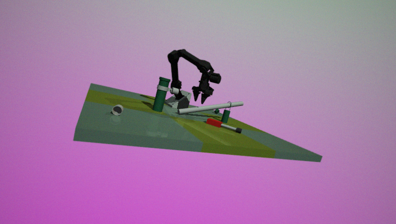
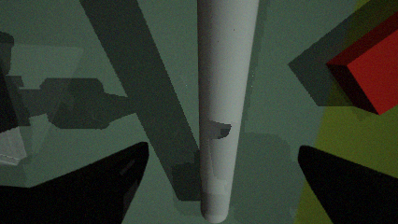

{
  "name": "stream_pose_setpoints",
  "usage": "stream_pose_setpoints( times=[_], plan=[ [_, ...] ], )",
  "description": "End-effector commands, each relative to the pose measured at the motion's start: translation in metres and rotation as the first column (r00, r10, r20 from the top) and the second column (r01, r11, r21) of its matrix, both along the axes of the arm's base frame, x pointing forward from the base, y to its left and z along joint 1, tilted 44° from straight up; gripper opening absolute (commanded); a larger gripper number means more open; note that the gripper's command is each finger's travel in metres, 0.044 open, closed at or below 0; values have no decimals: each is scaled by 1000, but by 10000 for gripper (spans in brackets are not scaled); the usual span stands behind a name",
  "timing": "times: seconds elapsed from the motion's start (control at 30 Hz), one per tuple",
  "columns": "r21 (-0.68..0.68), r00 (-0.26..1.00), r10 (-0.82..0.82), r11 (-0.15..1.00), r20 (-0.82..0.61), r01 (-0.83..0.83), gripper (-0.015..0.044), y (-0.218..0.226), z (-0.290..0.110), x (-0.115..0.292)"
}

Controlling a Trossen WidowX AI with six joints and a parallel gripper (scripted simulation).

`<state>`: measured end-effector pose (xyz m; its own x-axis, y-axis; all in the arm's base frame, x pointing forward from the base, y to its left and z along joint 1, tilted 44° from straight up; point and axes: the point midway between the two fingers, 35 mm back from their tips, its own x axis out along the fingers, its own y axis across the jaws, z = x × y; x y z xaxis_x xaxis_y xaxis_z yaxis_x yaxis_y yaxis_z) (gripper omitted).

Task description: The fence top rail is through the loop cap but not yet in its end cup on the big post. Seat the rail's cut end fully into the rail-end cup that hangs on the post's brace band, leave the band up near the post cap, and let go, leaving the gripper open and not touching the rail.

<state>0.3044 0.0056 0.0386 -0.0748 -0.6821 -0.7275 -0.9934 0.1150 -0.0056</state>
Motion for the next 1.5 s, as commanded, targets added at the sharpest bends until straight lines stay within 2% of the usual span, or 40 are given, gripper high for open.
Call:
stream_pose_setpoints(
  times=[0.0, 1.47],
  plan=[
    [-5, 1000, 8, 1000, -1, -8, 440, -6, -5, 0],
    [-8, 1000, 8, 1000, -1, -8, 440, -53, -54, -5]
  ],
)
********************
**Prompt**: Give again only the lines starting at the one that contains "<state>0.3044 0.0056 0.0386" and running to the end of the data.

**Task response**:
<state>0.3044 0.0056 0.0386 -0.0748 -0.6821 -0.7275 -0.9934 0.1150 -0.0056</state>
Motion for the next 1.5 s, as commanded, targets added at the sharpest bends until straight lines stay within 2% of the usual span, or 40 are given, gripper high for open.
Call:
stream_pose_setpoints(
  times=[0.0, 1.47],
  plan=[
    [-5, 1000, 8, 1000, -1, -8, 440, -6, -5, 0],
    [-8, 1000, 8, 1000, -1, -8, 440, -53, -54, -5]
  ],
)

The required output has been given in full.